5. 显示网络接口统计信息 (累积的发送/接收数据包和字节)

   netstat -i

   要查看更详细的统计（包括字节数）：

   netstat -ie

   这里显示的 RX bytes (接收字节) 和 TX bytes (发送字节) 是该接口自上次启动或计数器重置以来的累积总量，不是实时速率。

6. 显示内核路由表

   netstat -r

7. 显示网络协议统计信息

   netstat -s

   显示各种网络协议（IP, ICMP, TCP, UDP 等）的详细统计信息（如发送/接收的数据包、错误、丢弃等）。对于诊断特定协议问题非常有用。

最后介绍几个实际应用场景：

1. 找出哪个进程在使用特定连接或端口？

   sudo netstat -tulnp

   -l：仅显示处于 LISTEN监听状态 的套接字。

   -n：以数字形式显示地址和端口号（不进行 DNS 解析和端口到服务名的转换）。强烈建议使用，因为它能显著加快输出速度并避免解析带来的混淆。

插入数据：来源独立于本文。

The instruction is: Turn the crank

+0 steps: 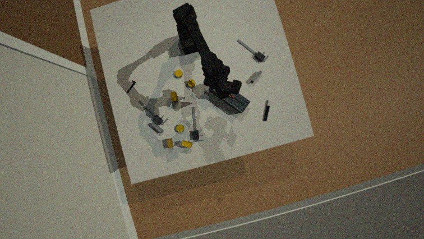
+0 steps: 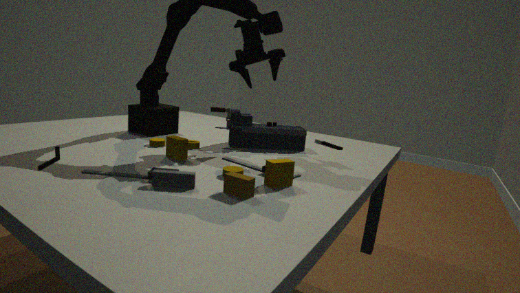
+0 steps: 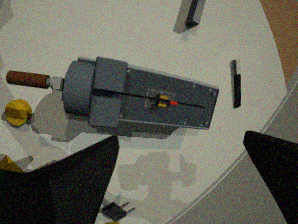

   -p：显示拥有该连接的进程的 PID 和程序名称。

   分析输出中的 PID/Program name 列，你就能知道哪个程序在监听哪个端口或建立了哪个连接。

2. 查看所有活动的 TCP 连接，并实时刷新。

   netstat -atnpc

   观察连接的建立(ESTABLISHED)、关闭过程(TIME_WAIT, CLOSE_WAIT)、是否有大量异常连接。

3. 查找特定 IP 地址或端口的连接。

   netstat -anp | grep '192.168.1.100'

   netstat -anp | grep ':80'

   使用 grep 过滤出你关心的 IP 或端口。

4. 检查哪个进程在使用特定端口 (如 8080)。

   sudo netstat -tulnp | grep ':8080'

5. 监控接口 eth0 的累积流量统计

   netstat -ie | grep -A1 eth0

   记录下 RX bytes 和 TX bytes，过一段时间再运行一次，计算差值即可估算这段时间内的总流量。

TCP 的几种状态

LISTEN：服务器正在等待连接。

ESTABLISHED：连接已建立，正在进行数据传输。

SYN_SENT：客户端尝试发起连接。

SYN_RECV：服务器收到连接请求 (SYN)。

TIME_WAIT：连接已关闭，等待确保远程端收到确认。短暂状态，大量出现可能表示高连接率。

CLOSE_WAIT：远程端已关闭连接，本地应用程序尚未关闭套接字。持续出现可能表示应用程序 bug。

FIN_WAIT1/2：连接正在关闭过程中。